(Beginning of Provided data)
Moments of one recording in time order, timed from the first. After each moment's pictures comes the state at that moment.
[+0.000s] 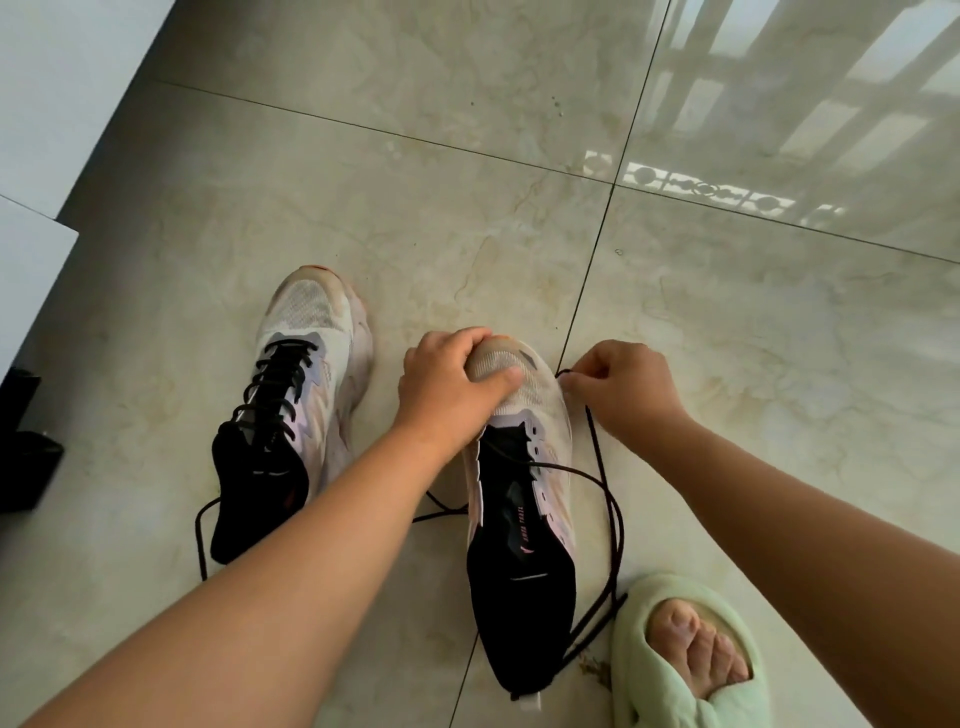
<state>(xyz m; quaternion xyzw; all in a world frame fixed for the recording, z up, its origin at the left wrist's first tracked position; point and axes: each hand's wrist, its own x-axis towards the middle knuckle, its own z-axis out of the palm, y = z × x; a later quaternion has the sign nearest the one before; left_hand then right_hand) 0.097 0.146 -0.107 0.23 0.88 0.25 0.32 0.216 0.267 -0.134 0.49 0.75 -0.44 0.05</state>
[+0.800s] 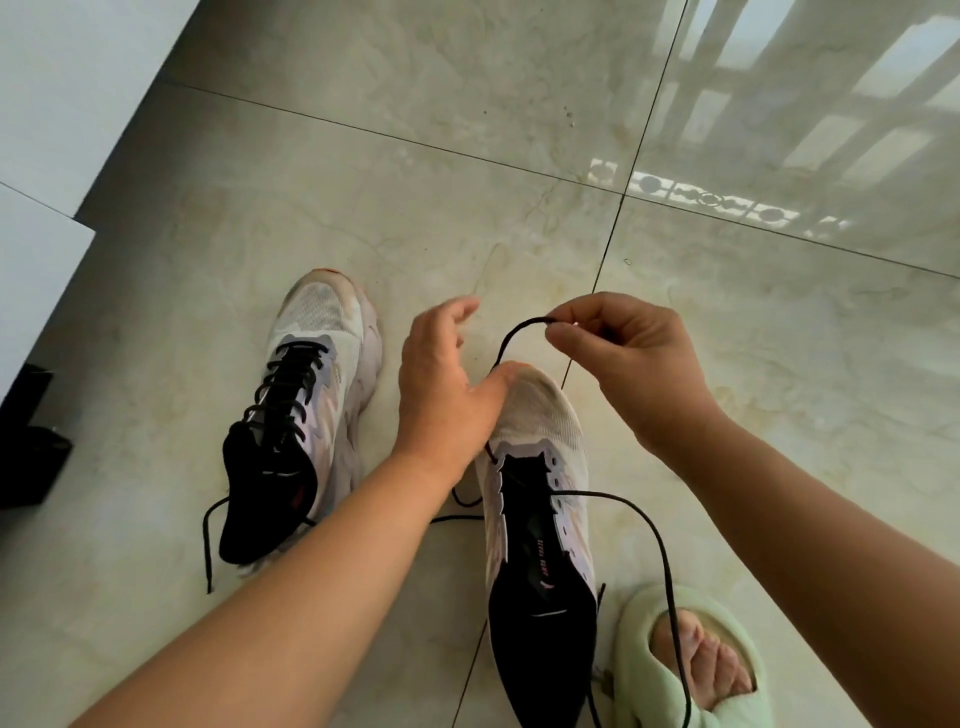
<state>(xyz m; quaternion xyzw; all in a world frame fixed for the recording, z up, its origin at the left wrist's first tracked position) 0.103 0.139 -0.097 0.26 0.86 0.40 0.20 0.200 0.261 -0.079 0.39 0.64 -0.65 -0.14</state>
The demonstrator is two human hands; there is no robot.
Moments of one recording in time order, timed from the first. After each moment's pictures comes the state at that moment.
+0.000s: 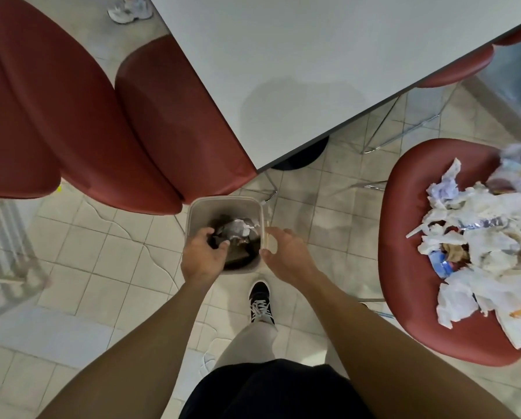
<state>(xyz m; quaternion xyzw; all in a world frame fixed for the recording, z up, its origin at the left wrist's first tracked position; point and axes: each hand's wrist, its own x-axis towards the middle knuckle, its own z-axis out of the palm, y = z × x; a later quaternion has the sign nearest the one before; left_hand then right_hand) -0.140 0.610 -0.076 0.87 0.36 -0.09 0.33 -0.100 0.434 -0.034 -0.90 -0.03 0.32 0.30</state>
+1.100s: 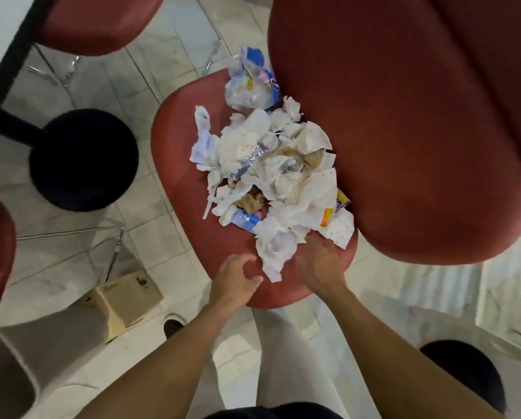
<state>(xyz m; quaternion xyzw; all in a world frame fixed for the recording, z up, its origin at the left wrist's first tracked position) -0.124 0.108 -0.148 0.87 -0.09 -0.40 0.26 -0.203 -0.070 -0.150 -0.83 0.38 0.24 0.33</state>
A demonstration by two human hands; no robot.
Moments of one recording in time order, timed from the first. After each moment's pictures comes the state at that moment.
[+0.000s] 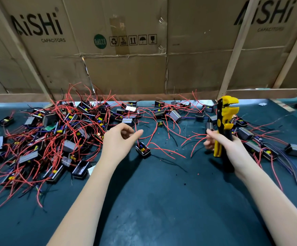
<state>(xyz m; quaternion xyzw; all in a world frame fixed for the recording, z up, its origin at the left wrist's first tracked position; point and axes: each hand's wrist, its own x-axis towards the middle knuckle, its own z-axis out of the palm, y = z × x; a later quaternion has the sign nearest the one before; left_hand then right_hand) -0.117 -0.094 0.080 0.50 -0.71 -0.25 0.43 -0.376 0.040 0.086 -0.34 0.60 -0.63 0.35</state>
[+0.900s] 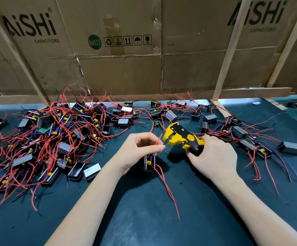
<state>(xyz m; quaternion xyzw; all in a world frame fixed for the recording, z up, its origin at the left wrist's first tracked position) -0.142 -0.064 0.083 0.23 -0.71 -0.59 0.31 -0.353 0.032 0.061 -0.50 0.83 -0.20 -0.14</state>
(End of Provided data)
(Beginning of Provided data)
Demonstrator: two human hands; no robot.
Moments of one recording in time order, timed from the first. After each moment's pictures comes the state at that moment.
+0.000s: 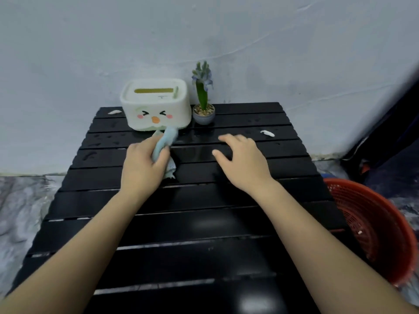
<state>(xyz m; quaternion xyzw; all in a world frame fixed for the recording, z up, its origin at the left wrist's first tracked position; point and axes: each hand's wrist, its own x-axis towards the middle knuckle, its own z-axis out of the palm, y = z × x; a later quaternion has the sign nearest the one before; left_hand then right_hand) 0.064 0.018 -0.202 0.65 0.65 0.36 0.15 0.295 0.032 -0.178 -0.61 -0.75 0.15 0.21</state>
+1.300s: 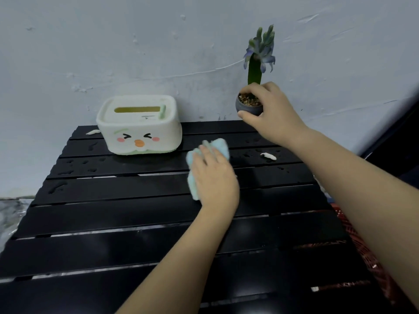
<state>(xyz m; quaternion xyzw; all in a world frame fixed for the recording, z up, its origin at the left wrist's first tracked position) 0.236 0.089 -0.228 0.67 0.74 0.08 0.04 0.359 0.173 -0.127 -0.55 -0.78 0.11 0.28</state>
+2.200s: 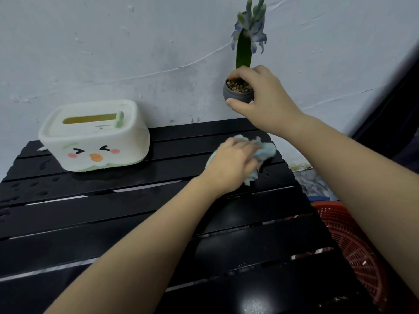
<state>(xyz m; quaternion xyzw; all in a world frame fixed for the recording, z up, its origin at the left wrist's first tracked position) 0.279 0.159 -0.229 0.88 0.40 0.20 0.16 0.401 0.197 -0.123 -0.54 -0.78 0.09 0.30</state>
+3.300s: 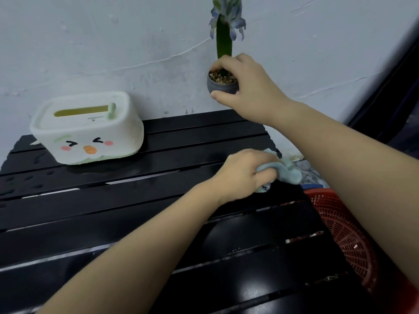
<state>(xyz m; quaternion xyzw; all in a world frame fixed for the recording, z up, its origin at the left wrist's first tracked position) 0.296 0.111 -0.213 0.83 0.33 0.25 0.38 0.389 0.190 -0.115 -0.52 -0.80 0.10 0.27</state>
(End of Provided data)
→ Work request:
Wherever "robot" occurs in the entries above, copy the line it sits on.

→ Answer:
The demonstrator is two human hands; there is no robot.
A demonstration by two human hands; no robot.
Demonstrator: two human hands; no robot.

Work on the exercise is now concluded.